The 6-foot-4, 311-pound Feeney turned down early entry to the NFL to see what transpires in his senior year. Many draft sites had him as the third-ranked guard in the nation.
“I got a lot of good advice from Coach Wilson and (offensive line) Coach (Greg) Frey,” Feeney said. “I felt there were more positives to staying, especially to help the team. I came into Indiana trying to turn the program around. I don’t think we’ve quite gotten there yet.”
Indiana won’t snap a string of eight straight losing seasons until Wilson fixes his leaky defense, ranked 121st, 95th, 123rd, 106th and 109th the past five years.

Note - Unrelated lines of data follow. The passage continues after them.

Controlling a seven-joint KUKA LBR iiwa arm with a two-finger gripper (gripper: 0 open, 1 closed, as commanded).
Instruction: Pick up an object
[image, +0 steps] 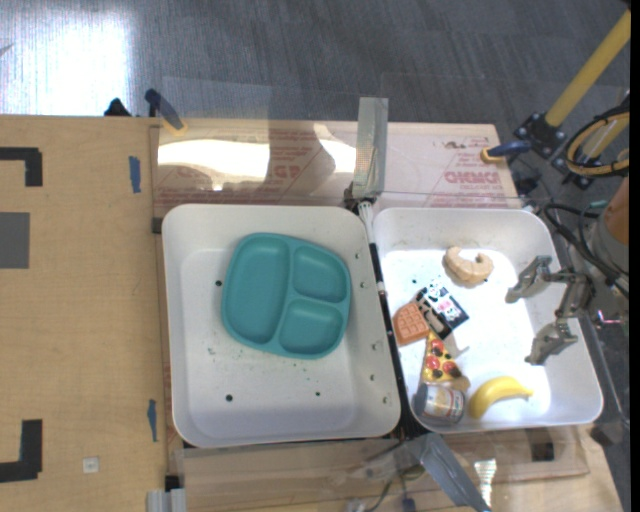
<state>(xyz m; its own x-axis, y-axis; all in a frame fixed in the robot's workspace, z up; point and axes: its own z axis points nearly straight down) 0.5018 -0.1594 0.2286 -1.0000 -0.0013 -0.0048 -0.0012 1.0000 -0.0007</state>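
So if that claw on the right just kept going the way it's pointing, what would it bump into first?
The gripper points left across the right bin. Its jaws stand open. Going straight on, it would probably meet the small black-and-white packet first, though its height above the bin floor is hard to judge, so it might pass over.

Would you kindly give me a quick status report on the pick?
Hand open, over right bin, holding nothing. Banana nearest, untouched. Nothing in the way.
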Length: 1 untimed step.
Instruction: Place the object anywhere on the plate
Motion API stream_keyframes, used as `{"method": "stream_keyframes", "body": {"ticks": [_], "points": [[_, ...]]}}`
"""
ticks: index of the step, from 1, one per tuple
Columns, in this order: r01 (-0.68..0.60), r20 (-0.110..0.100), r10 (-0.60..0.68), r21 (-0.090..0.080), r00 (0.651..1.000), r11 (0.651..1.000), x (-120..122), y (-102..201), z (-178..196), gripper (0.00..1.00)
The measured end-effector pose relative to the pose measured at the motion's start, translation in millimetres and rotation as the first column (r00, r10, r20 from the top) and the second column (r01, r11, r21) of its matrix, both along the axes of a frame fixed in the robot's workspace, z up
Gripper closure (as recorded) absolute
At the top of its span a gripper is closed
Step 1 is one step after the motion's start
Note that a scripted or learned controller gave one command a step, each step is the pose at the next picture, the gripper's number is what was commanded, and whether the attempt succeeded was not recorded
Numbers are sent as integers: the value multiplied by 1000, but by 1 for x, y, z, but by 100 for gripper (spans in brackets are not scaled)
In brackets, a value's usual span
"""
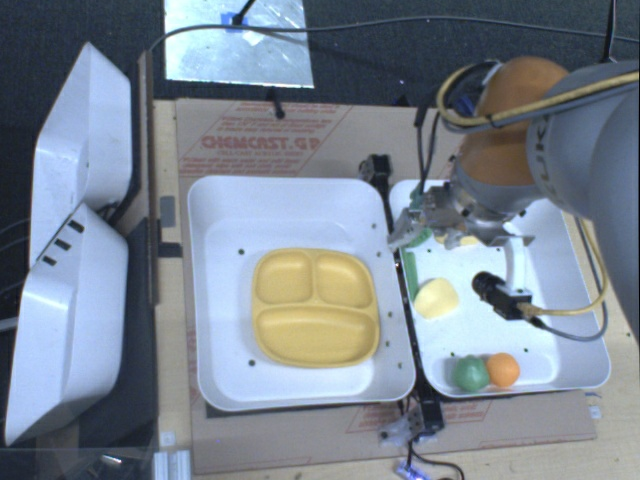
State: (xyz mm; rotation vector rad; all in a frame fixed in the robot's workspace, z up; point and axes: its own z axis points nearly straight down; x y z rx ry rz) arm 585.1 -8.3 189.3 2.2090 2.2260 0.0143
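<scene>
Nearest the camera, at the front of the right bin (590,368): one green ball (469,373) and one orange ball (503,370), touching side by side. Behind them, near the bin's left wall: one pale yellow lump (436,298), lying free on the white floor, with a green stick-shaped item (410,266) just beside it along the wall. Left bin (215,268): one yellow plate (315,305) with three compartments, set in the middle, nothing on it. Above the right bin's rear left part: gripper (432,223) on the grey arm with orange band (510,118); whether it is apart or together cannot be told, and nothing is seen clamped in it. Beyond the bins: brown cardboard sheet (290,138) printed in red, reading "CHEMCAST GP". Farthest: one shiny metal square (235,26) on dark carpet.
</scene>
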Motion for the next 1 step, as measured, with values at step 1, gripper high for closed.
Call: {"method": "stream_keyframes", "body": {"ticks": [1], "points": [[7, -9, -7, -3, 1000, 1000, -2, -4, -5, 0]]}}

He just hired his third defensive coordinator in six years — actually the fifth with the title of coordinator or co-coordinator — but this looks like the best one yet by far. Tom Allen, an Indiana native, was at South Florida. The Bulls went 8-5 last year and led the surprisingly strong American Athletic Conference in fewest points allowed in league play at 19.6 a game.
Wilson makes it plain he wants Indiana to become more than a token nuisance in the Big Ten.
“I don’t like where we’re at,” he said. “We’ve had some success, but we want more. We’re going to take it from a program that’s become competitive and start making it a more winning, consistent program.”
Nebraska fans, for the first time in nearly two generations, will see in person or via television whether Indiana’s attempt to climb from the bottom of college football to the middle looks more likely than the Huskers’ attempt to climb out of the upper middle and back to the top.